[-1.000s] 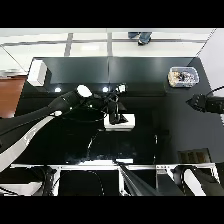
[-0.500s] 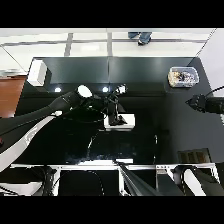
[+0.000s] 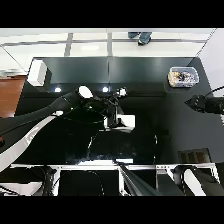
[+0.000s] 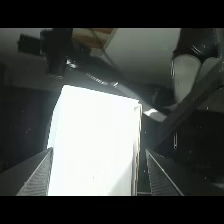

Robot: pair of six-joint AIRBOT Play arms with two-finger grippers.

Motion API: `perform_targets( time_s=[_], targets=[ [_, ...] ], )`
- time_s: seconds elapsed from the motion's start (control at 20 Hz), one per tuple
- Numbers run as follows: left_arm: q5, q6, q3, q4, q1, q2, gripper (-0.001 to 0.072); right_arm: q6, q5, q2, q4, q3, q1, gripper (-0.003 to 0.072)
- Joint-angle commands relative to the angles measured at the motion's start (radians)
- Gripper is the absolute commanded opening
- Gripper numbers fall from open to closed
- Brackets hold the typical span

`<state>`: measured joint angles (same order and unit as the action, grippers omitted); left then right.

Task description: Fold the box and place the chain.

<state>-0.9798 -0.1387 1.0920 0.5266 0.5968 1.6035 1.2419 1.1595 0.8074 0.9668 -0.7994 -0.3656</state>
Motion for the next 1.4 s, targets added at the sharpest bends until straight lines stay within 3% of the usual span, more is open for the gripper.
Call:
perform_targets(
  time_s=[0.0,0.8,1.0,1.2,1.3,1.35],
  targets=[
    [-0.005,0.004,0.001,0.042,0.002,0.001,0.0712,0.001,0.004,-0.001,-0.006,0.000,0.000,0.0010],
    [0.014,0.070,0.001,0.073,0.003,0.001,0.0712,0.004,0.019,-0.001,-0.006,0.000,0.000,0.0010],
    [0.043,0.092,0.001,0.207,0.042,0.002,0.0712,0.004,0.022,-0.001,-0.006,0.000,0.000,0.0010],
    [0.137,0.036,0.003,0.298,0.096,0.018,0.0711,0.004,0.026,-0.001,-0.006,0.000,0.000,0.0011],
    [0.119,-0.026,0.019,0.301,0.096,0.018,0.0672,0.003,0.032,-0.001,-0.006,0.000,0.000,0.0010],
    [0.098,-0.051,0.034,0.303,0.094,0.017,0.0532,0.003,0.034,-0.001,-0.006,0.000,0.000,0.0010]
  ],
)
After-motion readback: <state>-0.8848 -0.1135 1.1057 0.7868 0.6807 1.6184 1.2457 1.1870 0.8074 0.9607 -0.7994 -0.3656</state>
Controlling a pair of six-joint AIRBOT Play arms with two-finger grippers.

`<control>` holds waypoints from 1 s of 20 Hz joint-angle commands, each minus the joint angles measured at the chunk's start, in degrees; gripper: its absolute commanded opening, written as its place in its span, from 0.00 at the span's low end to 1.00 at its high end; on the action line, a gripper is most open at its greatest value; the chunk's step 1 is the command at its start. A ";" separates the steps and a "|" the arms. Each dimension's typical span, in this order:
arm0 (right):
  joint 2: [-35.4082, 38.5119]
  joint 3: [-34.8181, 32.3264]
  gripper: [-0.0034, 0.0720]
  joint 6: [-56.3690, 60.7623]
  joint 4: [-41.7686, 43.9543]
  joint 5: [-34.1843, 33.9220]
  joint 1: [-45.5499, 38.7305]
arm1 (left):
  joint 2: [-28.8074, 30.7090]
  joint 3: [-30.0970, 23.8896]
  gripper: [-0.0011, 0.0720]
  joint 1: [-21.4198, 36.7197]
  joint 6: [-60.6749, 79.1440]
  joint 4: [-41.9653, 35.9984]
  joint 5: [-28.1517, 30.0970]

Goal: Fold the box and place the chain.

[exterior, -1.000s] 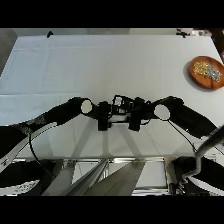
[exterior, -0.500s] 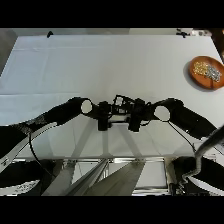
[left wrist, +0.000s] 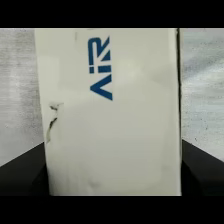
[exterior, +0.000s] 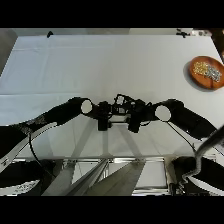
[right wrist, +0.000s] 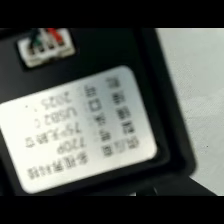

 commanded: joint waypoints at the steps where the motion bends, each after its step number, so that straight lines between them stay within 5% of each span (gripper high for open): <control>1: 1.90 -0.17 0.51 -0.07 -0.28 0.66 0.00 | 0.04 0.00 0.39 -0.02 -0.31 -0.09 0.00; 10: 9.01 -0.17 0.49 1.88 -0.20 -1.55 0.00 | 0.04 0.00 0.39 -0.02 -0.28 -0.09 0.00; 12: 10.36 -0.44 0.15 3.41 0.74 -3.13 0.02 | 0.04 0.00 0.39 -0.02 -0.28 -0.09 0.00; 13: 11.32 -1.42 0.07 3.37 3.32 -5.42 0.02 | 0.04 0.00 0.39 -0.02 -0.31 -0.09 -0.02; 20: 18.10 -19.85 0.06 2.25 19.39 -32.54 0.07 | 0.04 0.00 0.39 -0.02 -0.28 -0.09 -0.02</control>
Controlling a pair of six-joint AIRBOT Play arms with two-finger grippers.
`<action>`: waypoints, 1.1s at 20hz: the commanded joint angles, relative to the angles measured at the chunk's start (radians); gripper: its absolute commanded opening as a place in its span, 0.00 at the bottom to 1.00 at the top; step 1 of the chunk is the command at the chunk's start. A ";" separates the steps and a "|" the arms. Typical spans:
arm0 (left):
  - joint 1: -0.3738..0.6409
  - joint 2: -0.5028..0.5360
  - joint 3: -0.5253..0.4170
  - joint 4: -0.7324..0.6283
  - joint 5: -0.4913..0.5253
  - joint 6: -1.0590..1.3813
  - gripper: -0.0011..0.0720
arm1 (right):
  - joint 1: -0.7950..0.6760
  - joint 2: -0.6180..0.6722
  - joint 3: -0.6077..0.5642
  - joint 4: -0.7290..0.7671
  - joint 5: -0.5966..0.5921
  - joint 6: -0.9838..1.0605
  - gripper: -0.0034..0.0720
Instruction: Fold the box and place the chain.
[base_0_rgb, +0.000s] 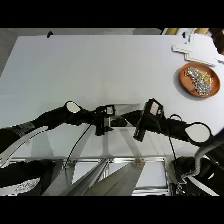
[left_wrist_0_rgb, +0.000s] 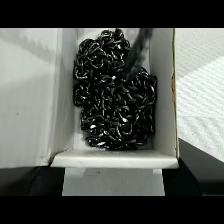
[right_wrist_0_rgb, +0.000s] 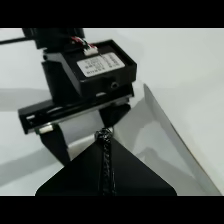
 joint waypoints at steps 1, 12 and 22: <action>0.000 0.000 0.000 0.000 0.000 0.000 0.36 | 0.062 -0.125 0.000 0.019 -0.132 0.003 0.16; 0.000 0.000 0.000 0.000 0.000 0.000 0.36 | -0.307 0.077 0.011 -0.504 0.272 -0.008 0.37; 0.000 0.000 0.000 0.000 0.000 0.000 0.36 | -0.443 -0.178 0.003 -0.543 0.367 -0.423 0.40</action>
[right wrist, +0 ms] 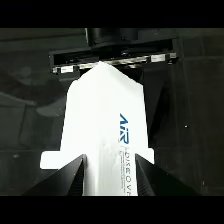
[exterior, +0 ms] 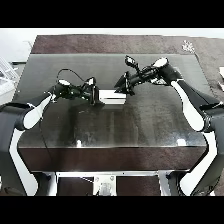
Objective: Fold the box and place the chain.
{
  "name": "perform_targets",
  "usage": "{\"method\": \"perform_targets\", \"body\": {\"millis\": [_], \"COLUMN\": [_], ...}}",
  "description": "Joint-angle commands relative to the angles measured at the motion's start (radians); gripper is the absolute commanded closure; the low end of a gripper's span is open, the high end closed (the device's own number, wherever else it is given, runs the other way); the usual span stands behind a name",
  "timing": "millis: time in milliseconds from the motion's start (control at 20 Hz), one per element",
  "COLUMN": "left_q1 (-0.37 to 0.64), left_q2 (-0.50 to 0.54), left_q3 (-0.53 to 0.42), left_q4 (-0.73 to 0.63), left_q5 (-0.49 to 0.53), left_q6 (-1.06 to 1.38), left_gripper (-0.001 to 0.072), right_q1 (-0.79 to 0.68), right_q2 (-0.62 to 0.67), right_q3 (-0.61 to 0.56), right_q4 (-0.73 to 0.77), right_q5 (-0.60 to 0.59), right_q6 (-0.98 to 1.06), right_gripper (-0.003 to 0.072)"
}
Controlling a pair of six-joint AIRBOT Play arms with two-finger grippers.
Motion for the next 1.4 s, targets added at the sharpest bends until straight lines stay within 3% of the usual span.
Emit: {"method": "perform_targets", "body": {"millis": [0, 1350], "left_q1": [0.0, 0.0], "left_q2": [0.0, 0.0], "left_q3": [0.0, 0.0], "left_q4": [0.0, 0.0], "left_q5": [-0.002, -0.002], "left_q6": [0.001, 0.001], "left_gripper": [0.0179, 0.0179], "right_q1": [0.001, 0.045], "right_q2": [0.007, 0.007], "right_q3": [0.002, -0.025], "right_q4": [0.002, -0.076], "right_q5": [-0.006, -0.07], "right_q6": [-0.004, -0.004], "right_gripper": [0.0339, 0.0342]}}
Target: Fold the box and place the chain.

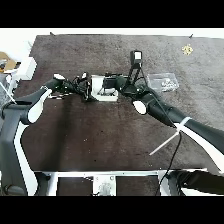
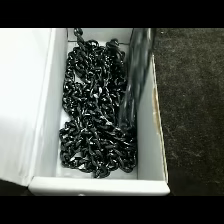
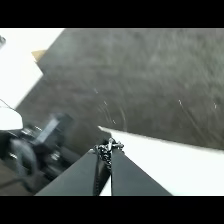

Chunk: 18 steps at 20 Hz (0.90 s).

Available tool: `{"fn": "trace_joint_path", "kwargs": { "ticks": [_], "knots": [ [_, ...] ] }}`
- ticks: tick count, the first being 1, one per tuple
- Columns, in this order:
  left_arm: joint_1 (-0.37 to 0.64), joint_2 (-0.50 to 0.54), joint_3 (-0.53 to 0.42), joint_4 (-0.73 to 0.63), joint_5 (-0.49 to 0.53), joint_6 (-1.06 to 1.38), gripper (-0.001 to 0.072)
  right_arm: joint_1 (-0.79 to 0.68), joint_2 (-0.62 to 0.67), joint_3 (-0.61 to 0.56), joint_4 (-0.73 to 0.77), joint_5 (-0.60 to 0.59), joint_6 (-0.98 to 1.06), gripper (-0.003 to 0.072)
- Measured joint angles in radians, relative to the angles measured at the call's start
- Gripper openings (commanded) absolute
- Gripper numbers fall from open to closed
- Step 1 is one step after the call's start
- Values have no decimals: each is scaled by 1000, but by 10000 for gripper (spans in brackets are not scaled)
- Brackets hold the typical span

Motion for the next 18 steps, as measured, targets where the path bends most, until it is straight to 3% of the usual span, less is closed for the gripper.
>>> {"fn": "trace_joint_path", "kwargs": {
  "ticks": [2, 3, 4, 8, 10, 18],
  "knots": [
    [0, 0, 0, 0, 0, 0, 271, -6, -36, 0, 5, 11, 0, 5],
    [0, 0, 0, 0, 0, 0, 272, -13, -48, 0, 6, 23, -1, 153],
    [0, 0, 0, 0, 0, 0, 272, -21, -55, 0, 4, 33, -5, 222],
    [0, 0, 0, 0, 0, 0, 272, -80, -49, 1, -39, 119, -54, 202],
    [0, 0, 0, 0, 0, 0, 272, -127, -42, 1, -50, 179, -80, 86],
    [0, 0, 0, -1, 0, 0, 272, -266, -130, 1, -26, 292, -113, 26]
  ]
}}
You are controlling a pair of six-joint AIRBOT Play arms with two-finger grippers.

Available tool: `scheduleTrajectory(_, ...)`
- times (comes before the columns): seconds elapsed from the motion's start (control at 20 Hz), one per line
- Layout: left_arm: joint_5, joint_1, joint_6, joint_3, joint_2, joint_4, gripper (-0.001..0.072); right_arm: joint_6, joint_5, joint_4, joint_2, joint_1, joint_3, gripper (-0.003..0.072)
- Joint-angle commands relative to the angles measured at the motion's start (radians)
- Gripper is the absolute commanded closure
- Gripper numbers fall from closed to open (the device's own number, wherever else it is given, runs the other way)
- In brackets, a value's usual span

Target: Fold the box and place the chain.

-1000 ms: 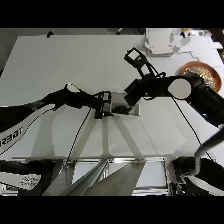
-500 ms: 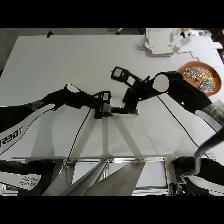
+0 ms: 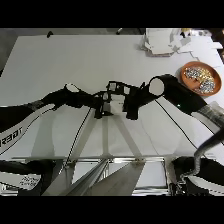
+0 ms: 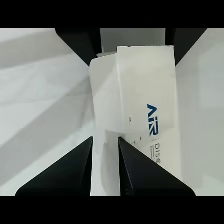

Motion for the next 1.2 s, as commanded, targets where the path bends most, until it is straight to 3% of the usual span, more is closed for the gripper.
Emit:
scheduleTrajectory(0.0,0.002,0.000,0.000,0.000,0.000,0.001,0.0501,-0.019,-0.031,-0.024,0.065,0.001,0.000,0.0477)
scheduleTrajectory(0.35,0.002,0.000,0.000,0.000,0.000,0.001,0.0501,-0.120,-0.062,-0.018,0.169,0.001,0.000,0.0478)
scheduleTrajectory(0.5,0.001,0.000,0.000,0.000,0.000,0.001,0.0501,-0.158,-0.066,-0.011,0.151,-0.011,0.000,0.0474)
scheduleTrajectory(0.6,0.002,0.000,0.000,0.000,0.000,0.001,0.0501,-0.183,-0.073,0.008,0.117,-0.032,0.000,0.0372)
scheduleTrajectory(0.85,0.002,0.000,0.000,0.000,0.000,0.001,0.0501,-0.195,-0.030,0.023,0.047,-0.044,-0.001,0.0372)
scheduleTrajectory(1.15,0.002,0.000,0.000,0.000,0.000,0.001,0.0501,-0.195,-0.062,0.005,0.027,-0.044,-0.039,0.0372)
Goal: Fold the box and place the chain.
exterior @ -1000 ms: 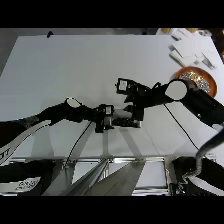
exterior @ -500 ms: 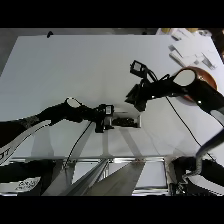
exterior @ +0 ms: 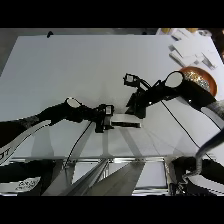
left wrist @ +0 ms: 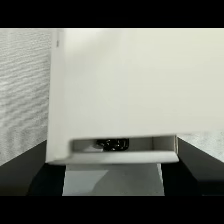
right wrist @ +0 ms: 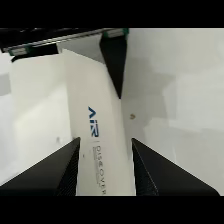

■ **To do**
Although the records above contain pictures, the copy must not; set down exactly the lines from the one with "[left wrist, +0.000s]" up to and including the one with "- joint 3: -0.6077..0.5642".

■ **Task answer**
[left wrist, +0.000s] 
[exterior, +0.000s] 
[right wrist, +0.000s] 

 commanded: joint waypoints at the steps where the motion bends, each after its step number, so that straight lines between them stay within 5% of each span (gripper high for open): <control>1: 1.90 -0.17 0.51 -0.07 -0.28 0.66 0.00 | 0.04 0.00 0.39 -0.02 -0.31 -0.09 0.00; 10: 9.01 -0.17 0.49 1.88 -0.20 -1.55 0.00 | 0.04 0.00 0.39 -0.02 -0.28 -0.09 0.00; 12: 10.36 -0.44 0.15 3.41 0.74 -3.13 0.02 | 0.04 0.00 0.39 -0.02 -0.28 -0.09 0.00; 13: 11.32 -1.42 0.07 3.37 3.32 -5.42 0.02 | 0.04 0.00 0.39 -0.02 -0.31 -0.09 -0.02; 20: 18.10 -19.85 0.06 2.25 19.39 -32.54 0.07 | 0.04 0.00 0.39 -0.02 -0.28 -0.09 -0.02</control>
Controlling a pair of six-joint AIRBOT Play arms with two-finger grippers.
`<action>`: waypoints, 1.1s at 20hz: the commanded joint angles, relative to the angles measured at the chunk's start (radians); gripper: its absolute commanded opening as a place in its span, 0.00 at the bottom to 1.00 at the top; step 1 of the chunk is the command at the chunk's start. A ";" separates the steps and a "|" the arms. Typical spans:
arm0 (left):
  - joint 1: -0.3738..0.6409
  - joint 2: -0.5028..0.5360
  - joint 3: -0.5253..0.4170
  - joint 4: -0.7324..0.6283
  - joint 5: -0.4913..0.5253
  - joint 6: -1.0590..1.3813
  - gripper: -0.0011..0.0720
arm1 (right):
  - joint 1: -0.7950..0.6760
  - joint 2: -0.6180..0.6722
  - joint 3: -0.6077..0.5642

This completes the output.